Record full trajectories, not just inputs/outputs:

trajectory = {
    "user_id": "user_123",
    "goal": "book flight to Denver",
    "steps": [
        {
            "iteration": 1,
            "llm_input_tokens": 2400,
            "llm_output": "I'll search for flights...",
            "tool_calls": ["search_flights(...)"],
            "tool_results": {"flights": [...]},
            "reasoning": "Found flights, checking prices..."
        },
        {
            "iteration": 2,
            "llm_input_tokens": 3800,
            "llm_output": "Here are 3 options...",
            "tool_calls": [],
            "tool_results": null,
            "reasoning": "Provided recommendations, waiting for user input"
        }
    ],
    "outcome": "SUCCESS",
    "total_steps": 2,
    "total_cost_usd": 0.012
}

3. Build an agent debugger UI

Visualize the trajectory:

Step 1: search_flights
  Input: destination='Denver', date='2026-04-05'
  Output: [3 flights found]
  Reasoning: "Found flights, filtering by price..."

Step 2: present_options
  Reasoning: "All flights are under $300, showing all"
  Output: "Here are your options..."

Final: respond
  Output: "Which flight would you prefer?"
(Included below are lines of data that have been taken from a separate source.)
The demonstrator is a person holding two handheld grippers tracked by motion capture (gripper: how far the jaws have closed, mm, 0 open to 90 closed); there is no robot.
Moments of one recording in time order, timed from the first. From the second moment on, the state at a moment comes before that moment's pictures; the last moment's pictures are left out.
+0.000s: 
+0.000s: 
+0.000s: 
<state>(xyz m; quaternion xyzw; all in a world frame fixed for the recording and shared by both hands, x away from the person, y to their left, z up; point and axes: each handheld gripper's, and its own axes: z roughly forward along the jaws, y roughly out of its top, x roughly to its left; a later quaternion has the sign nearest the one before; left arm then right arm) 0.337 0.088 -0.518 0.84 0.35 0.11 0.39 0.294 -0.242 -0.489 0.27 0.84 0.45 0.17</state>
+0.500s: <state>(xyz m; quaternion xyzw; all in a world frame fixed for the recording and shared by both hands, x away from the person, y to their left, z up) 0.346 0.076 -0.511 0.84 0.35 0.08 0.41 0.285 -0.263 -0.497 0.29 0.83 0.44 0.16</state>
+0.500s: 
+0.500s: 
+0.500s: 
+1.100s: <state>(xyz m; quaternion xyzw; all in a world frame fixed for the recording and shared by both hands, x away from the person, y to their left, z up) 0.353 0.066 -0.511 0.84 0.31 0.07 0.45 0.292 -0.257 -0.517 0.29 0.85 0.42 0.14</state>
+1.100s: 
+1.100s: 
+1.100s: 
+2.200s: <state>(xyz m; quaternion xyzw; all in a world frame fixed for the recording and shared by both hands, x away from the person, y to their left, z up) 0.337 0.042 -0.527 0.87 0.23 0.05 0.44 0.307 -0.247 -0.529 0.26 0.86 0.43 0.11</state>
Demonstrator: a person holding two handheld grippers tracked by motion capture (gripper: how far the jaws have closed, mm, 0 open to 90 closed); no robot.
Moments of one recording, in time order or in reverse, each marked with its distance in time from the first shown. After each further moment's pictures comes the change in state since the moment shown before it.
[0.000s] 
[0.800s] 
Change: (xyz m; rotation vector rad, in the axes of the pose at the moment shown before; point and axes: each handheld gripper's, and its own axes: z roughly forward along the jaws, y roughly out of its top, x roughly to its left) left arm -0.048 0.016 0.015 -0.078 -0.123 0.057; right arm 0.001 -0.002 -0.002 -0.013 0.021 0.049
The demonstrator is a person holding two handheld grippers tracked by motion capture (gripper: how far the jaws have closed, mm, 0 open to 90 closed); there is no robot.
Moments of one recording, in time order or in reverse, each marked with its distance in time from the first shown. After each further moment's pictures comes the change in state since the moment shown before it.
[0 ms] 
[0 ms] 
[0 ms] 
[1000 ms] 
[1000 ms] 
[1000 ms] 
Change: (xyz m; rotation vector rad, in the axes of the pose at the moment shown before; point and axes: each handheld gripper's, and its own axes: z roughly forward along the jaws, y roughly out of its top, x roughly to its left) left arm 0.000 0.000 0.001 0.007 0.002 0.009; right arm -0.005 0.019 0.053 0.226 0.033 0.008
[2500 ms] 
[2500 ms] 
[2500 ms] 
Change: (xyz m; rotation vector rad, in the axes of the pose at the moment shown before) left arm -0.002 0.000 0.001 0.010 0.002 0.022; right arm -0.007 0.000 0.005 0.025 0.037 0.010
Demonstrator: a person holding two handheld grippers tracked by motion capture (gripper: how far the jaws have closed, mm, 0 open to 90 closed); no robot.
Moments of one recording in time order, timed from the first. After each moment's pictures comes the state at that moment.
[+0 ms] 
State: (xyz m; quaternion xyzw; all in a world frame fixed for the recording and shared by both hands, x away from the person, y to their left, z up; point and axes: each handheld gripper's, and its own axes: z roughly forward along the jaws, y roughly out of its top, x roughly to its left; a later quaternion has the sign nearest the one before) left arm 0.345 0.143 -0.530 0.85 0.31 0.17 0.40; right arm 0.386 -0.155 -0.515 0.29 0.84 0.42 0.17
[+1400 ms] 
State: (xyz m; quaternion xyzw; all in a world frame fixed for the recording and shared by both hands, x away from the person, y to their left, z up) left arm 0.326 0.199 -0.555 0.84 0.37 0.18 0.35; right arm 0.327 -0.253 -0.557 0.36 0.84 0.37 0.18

Show each step's input, output, and reasoning. Makes debugging obvious.

Key Takeaways

Production agents fail because:

  1. Errors compound: One bad tool result breaks downstream logic
  2. Context windows are tight: Conversations fill fast, causing hallucinations
  3. Tools aren't reliable: APIs timeout, return bad data, rate limit
  4. Prompts are brittle: Real input is messier than your tests
  5. You test happy paths: Production traffic includes edge cases
  6. Debugging is hard: Black-box agents need full trajectory logging

The fix isn't magic. It's engineering discipline: validate, retry, monitor, test thoroughly, and log everything.

Your agent won't work until you treat it like production code.